### Exercise directions:
Exclude images, then output the remaining data verbatim.
*** Collected material Section Begins ***
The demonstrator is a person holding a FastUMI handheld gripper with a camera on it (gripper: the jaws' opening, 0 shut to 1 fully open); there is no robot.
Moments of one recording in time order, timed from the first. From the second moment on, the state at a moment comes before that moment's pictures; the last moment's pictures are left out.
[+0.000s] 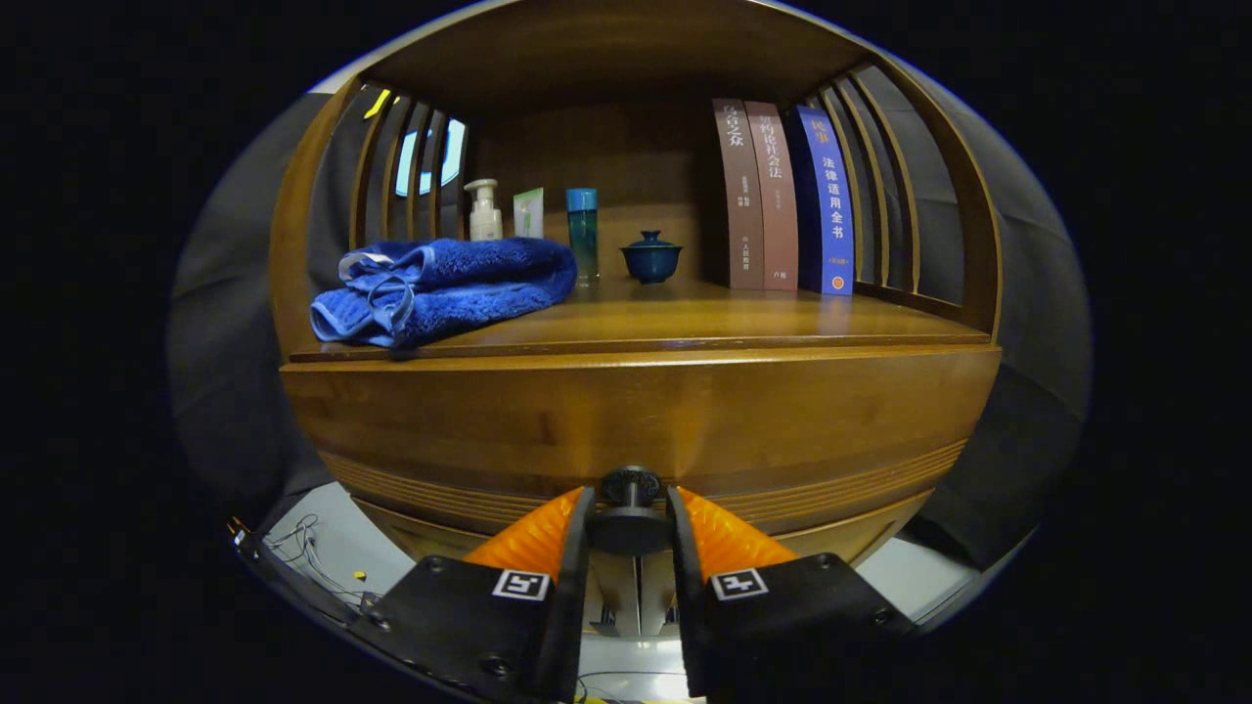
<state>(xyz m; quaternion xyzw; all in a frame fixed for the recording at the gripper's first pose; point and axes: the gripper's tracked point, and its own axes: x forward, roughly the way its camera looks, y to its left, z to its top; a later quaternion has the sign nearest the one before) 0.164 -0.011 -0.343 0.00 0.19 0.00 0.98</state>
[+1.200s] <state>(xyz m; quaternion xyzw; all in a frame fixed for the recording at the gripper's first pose) 0.039 -0.018 -0.333 0.00 0.23 0.00 0.97</state>
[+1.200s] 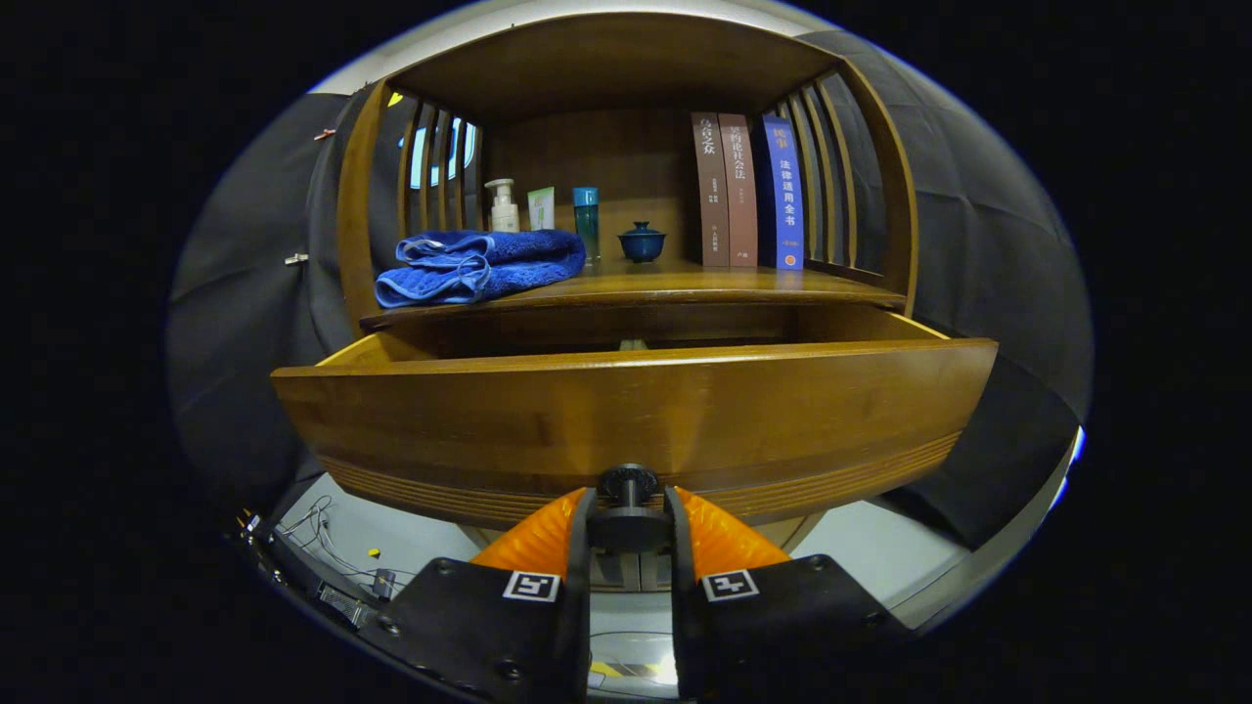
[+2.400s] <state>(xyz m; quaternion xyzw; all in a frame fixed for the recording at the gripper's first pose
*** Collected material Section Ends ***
### Answer:
The demonstrator is a person holding a FastUMI handheld gripper with a camera on it (gripper: the jaws' opening, 0 shut to 1 fully open); there is no robot.
Moments of one recording in time order, timed from the first. From the second moment on, the state at a moment comes before that moment's pictures; the last moment's pictures are left out.
[+0.000s] 
<state>(xyz m; quaternion xyzw; all in a frame fixed for the recording at the gripper's first pose; point and axes: the gripper's tracked point, and its own axes: x forward, roughly the way its camera looks, y to its left, z to its top; a later quaternion has the sign nearest the one before) 0.164 -0.011 -0.343 0.00 0.19 0.00 0.98</state>
[+1.200s] <state>(xyz m; quaternion xyzw; all in a frame fixed for the recording at the gripper's first pose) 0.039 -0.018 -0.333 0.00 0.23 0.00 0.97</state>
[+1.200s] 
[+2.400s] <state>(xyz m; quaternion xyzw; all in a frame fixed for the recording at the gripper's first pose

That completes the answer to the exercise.